鋭い目つきでこちらを睨みつけ、歯を食いしばる。
「こ、こ、こんのぉ……アホぉぉぉぉぉ!」
白金のキンキン声が編集部に響き渡り、窓のガラスが震える。
思わず、両手で耳を塞ぐ。
「きゅ、急になんだ!? やかましい……」
俺のことは無視して、それからは怒涛のお説教タイムが始まる。
「このクソウンコ作家! そんなんだから、童貞なんですよ!」
「は? 童貞は関係ないだろ……」
「いいですか! 指輪っていうのは、女の子にとって……ほんっとうに大事なモノなんです! それこそ、男性から指輪を貰うっていうイベントは、結婚のプロポーズみたいなもんです! DOセンセイは、誕生日にアンナちゃんへ愛の告白をするつもりなんですか!?」
机を手の平でバンッと力強く叩き、身を乗り出す白金。
俺も白金の迫力に気圧される。
「け、結婚……? そんなこと、考えてないさ。ただの誕生日プレゼント。お返し、だろ?」
そう答えると、「はぁ……」と深いため息をつかれ、ダメだこいつみたいな顔で呆れられた。
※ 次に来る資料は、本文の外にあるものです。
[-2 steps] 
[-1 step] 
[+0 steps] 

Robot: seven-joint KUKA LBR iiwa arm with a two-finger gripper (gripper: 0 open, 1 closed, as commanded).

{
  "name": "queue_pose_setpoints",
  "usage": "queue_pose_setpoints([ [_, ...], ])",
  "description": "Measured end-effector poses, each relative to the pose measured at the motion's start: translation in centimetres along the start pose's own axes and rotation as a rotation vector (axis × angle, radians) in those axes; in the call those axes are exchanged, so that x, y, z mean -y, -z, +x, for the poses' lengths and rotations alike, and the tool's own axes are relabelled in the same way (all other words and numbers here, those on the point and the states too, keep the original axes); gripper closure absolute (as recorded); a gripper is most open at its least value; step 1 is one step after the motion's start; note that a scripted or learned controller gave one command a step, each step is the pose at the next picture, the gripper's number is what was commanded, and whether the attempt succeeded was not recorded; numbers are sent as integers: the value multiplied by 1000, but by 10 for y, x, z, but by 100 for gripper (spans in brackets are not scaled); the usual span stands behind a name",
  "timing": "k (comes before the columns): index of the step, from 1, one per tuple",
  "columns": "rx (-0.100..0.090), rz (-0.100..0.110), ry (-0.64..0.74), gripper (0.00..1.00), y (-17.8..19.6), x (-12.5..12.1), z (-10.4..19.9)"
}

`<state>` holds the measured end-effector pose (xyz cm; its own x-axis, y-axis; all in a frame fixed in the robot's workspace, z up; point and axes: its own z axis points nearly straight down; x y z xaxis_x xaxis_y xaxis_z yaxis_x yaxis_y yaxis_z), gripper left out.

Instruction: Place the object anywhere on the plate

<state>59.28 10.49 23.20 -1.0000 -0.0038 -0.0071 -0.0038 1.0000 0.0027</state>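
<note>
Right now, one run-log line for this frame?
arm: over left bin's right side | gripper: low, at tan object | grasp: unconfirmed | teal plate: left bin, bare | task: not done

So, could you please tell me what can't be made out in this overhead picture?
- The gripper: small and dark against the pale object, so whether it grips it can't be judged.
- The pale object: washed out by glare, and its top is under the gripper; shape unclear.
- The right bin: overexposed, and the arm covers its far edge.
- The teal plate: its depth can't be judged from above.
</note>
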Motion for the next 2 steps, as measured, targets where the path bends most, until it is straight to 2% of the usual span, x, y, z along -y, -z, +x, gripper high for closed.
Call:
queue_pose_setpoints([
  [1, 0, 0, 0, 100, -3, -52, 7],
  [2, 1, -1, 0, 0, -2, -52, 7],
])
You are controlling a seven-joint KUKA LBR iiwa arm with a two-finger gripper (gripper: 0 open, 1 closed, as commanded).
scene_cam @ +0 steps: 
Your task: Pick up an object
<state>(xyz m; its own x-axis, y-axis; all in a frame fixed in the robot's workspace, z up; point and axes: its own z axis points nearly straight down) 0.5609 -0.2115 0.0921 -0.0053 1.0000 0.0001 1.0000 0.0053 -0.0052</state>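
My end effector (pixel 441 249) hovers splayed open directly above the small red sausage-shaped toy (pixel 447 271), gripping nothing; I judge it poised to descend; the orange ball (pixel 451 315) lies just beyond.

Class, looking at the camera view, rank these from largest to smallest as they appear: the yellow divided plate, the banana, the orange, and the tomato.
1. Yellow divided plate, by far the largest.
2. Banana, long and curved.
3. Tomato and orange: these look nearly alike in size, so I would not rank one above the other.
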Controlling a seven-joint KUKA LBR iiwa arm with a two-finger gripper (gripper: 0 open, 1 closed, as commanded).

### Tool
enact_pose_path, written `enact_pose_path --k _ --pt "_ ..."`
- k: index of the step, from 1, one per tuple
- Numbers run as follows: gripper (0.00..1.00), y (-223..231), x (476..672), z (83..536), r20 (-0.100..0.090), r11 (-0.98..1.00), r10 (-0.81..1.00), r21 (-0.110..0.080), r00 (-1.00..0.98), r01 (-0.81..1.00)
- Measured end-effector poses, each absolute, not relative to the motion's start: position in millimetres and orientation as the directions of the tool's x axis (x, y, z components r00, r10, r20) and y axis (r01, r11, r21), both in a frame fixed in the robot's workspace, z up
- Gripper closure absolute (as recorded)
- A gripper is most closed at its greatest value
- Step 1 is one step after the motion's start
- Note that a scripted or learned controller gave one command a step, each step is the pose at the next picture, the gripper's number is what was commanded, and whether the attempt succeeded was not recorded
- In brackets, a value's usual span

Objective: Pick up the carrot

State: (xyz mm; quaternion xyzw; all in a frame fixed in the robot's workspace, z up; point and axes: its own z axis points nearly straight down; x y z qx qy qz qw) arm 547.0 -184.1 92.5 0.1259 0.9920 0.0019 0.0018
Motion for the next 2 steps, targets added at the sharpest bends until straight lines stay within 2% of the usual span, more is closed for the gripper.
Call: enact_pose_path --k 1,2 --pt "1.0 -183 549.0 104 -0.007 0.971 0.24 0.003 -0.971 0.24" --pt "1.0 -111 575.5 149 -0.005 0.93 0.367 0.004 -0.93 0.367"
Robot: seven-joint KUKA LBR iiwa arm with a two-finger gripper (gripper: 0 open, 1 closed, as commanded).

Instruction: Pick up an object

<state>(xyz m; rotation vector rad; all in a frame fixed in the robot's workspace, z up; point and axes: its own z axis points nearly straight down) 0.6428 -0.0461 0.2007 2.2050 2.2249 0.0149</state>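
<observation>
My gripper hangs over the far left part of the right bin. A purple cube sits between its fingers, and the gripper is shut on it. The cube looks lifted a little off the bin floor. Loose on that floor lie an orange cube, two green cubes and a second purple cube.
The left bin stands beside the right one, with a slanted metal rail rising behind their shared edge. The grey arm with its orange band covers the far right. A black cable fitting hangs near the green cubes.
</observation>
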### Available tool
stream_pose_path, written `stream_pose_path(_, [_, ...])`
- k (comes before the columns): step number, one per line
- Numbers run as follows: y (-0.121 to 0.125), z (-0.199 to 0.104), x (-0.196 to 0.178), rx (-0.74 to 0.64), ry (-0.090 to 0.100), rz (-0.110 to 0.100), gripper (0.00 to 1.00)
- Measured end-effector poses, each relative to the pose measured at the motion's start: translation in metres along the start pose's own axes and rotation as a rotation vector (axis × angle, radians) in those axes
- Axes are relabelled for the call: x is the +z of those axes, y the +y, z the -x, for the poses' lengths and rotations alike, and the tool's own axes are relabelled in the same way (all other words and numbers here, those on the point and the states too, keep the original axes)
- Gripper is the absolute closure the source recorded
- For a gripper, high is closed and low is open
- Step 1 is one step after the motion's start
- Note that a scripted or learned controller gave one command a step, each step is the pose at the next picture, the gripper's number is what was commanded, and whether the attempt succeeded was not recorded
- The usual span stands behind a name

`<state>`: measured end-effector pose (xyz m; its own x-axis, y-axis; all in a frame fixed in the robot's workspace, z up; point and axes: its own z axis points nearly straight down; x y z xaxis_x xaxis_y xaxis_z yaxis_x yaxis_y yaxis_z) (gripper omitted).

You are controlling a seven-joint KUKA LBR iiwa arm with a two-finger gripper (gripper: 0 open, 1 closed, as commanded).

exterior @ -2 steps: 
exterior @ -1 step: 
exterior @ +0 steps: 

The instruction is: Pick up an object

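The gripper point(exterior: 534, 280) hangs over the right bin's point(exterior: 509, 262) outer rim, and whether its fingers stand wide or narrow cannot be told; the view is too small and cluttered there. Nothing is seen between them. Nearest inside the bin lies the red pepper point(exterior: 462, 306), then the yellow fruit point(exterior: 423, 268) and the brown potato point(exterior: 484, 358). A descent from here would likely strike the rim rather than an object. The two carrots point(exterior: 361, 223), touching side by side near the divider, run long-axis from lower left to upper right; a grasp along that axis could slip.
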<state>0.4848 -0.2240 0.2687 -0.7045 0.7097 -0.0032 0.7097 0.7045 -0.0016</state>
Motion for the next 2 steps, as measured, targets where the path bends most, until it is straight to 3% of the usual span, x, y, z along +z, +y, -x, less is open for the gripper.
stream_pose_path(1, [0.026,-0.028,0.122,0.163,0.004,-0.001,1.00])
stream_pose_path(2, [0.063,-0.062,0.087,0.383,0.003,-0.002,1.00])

「誕生日のお祝いやお返しに、リングは重すぎます! まだ付き合ってもないんでしょ? じゃあ、まだまだそんなプレゼントをしたら、ダメです。なんで、そういう選び方になったんですか? 童貞なのが、悪いんでしょうね」
人のことを何度も何度も、童貞ばっか言いやがって。
「いや、俺も散々、迷ったよ……。それで家に妹がいて、相談したら『リングがいいですわ』みたいなアドバイスをもらって……」
「妹さんはまだ中学生でしょ? だから、あんまり分かってないんですよ。前言撤回にさせてください。アンナちゃんへのプレゼントですが、アクセサリーにしても、ネックレスやピアス、ブレスレットぐらいにしてください!」
「はぁ……」
俺と白金との間に、物凄い温度差を感じてしまう。
なぜ、こんなにも怒っているのだろうか?
俺はその疑問を、この目の前に座っているアラサー女にぶつけてみた。
「なあ。そんなに指輪って大事なもんなのか? 女にとっては」
「当たり前ですよ! もし、私が男の人から、指輪を出されたら、『は!? 今からプロポーズ受けるんだわ』『苗字が変わる! 名刺どうしよう』『相手の両親に嫌われたら』『私、肉じゃがとか作れないけど』と一気に、想像が爆発してしまいますね」
情報量が多過ぎる。
というか、こいつの願望だろ。
「そう……なのか。女にとって、指輪というものは、それぐらい大事なイベントってことか」
「やっと分かってくれましたか……。まあDOセンセイは、童貞だから知らなくても、仕方ないですもんね。今日、私に相談しておいて良かったですよ。女の子のアンナちゃんを失望させるところでした♪」
ん? ところで、1つ引っ掛かることがある。
それは、アンナが男だってことだ。
男が男に指輪をプレゼントするのならば、結婚という考えは無くなるのか?
とりあえず、危険性が高いものはやめておこう。
帰りにアクセサリーショップにでも、寄ってみるか。